(Task goal): Your answer should hold the data exactly as given, minus any picture.

(Material provided):
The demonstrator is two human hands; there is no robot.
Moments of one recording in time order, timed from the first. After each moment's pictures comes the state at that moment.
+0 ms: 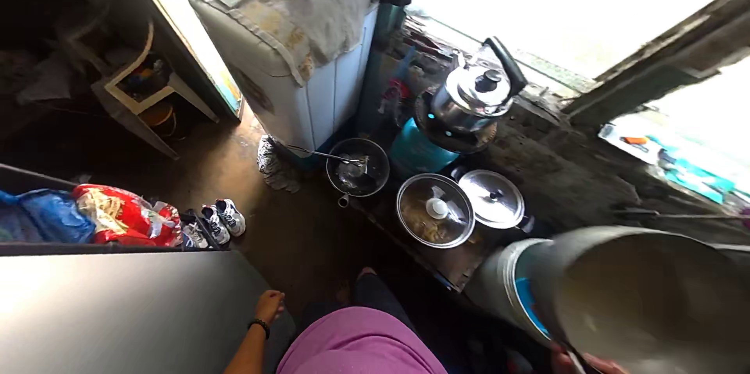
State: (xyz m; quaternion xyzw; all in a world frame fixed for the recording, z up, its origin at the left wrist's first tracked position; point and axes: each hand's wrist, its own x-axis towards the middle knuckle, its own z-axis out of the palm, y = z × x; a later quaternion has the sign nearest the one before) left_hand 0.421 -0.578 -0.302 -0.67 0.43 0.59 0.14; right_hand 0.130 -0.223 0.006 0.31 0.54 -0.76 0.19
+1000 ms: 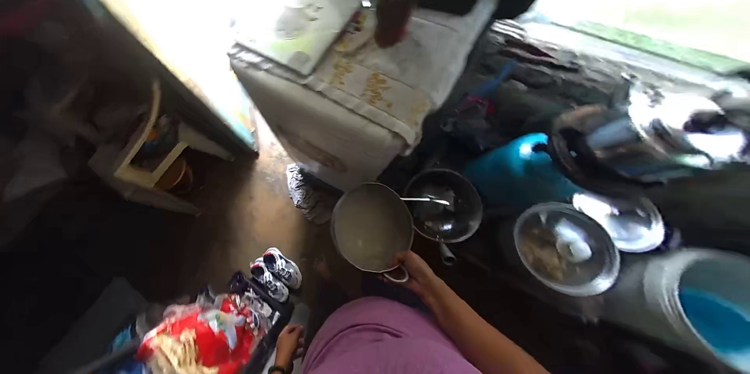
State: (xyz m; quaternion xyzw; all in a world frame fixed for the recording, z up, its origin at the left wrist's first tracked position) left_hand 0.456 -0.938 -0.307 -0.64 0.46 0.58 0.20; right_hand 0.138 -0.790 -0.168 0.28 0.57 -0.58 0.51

(Output of the exercise):
The demonstrator is two human hands; there is no robot.
Moments of one recording in time order, timed from the first. After each moment's pictures comes the state at that moment.
+0 ms: 
State: (xyz m; quaternion xyzw; all in a world frame fixed for the recording, z up, its origin at the left wrist's first tracked position; point and axes: each hand's wrist, its own x-axis towards the middle knuckle, its own z-axis out of the palm, y = z × x; a later quaternion has the sign nearest the one before) left_hand 0.421 -0.578 -0.302 -0.67 0.43 0.59 0.14; right_hand 0.130 -0.223 0.006 0.31 0.54 -0.76 0.19
+1000 ms: 
State: (xyz m; quaternion xyzw; all in a world frame fixed for the recording, z up, its origin at the left wrist's first tracked position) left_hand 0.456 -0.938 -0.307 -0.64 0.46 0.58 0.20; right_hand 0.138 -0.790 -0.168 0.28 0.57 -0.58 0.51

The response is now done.